Contrastive Learning of Structured World Models

28 Nov 2019

Introduction

The paper introduces Contrastively-trained Structured World Models (C-SWMs).
These models use a contrastive approach for learning representations in environments with compositional structure.
Link to the paper
Link to the code.

The training data is in the form of an experience buffer $B = \{(s_t, a_t, s_{t+1})\}_{t=1}^T$ of state transition tuples.
The goal is to learn:
- an encoder $E$ that maps the observed states $s_t$ (pixel state observations) to latent state $z_t$.
- a transition model $T$ that predicts the dynamics in the hidden state.
The model defines the enegry of a tuple $(s_t, a_t, s_{t+1})$ as $H = d(z_t + T(z_t, a_t), z_{t+1})$.
The model has an inductive bias for modeling the effect of action as translation in the abstract state space.
An extra hinge-loss term is added: $max(0, \gamma - d(z^{~}_{t}, z_{t+1}))$ where $z^{~}_{t} = E(s^{~}_{t})$ is a corrputed latent state corresponding to a randomly sampled state $s^{~}_{t}$.

The goal is to learn object-oriented representations where each state embedding is structured as a set of objects.
Assuming the number of object slots to be $K$, the latent space, and the action space can be factored into $K$ independent latent spaces ($Z_1 \times ... \times Z_K$) and action spaces ($A_1 \times ... \times A_k$) respectively.
There are K CNN-based object extractors and an MLP-based object encoder.
The actions are represented as one-hot vectors.
A fully connected graph is induced over K objects (representations) and the transition function is modeled as a Graph Neural Network (GNN) over this graph.
The transition function produces the change in the latent state representation of each object.
The factorization can be taken into account in the loss function by summing over the loss corresponding to each object.

Random policy is used to collect the training data.
Evaluation is performed in the latent space (no reconstruction in the pixel space) using ranking metrics.

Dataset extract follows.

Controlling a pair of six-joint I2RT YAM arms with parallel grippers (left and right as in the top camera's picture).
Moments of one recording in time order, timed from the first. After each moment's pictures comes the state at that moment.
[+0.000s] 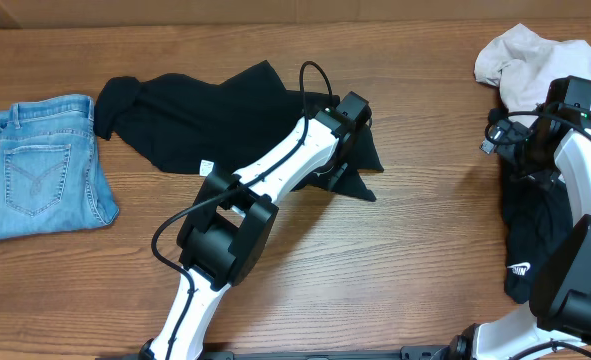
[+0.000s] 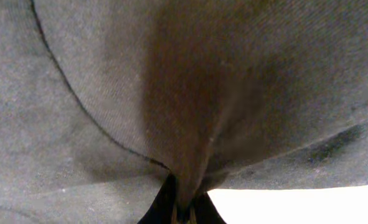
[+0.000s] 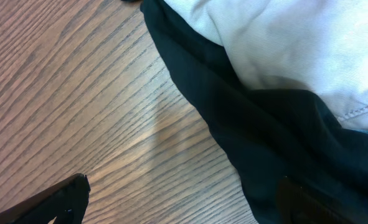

The observations (to compare against) are randomly sampled from the buffer.
Baselines - auto-encoder based World Models and Physics as Inverse Graphics model.

In the grid-world environments, C-SWM models the latent dynamics almost perfectly.
Removing either the state factorization or the GNN transition model hurts the performance.
C-SWM performs well on Atari as well but the results tend to have high variance.
The optimal values of $K$ should be obtained by hyperparameter tuning.
For the 3-body physics tasks, both the baselines and proposed models work quite well.
Interestingly, the paper has a section on limitations:
- The object extractor module can not disambiguate between multiple instances of the same object (in a scene).
- The current formulation of C-SWM can only be used with deterministic environments.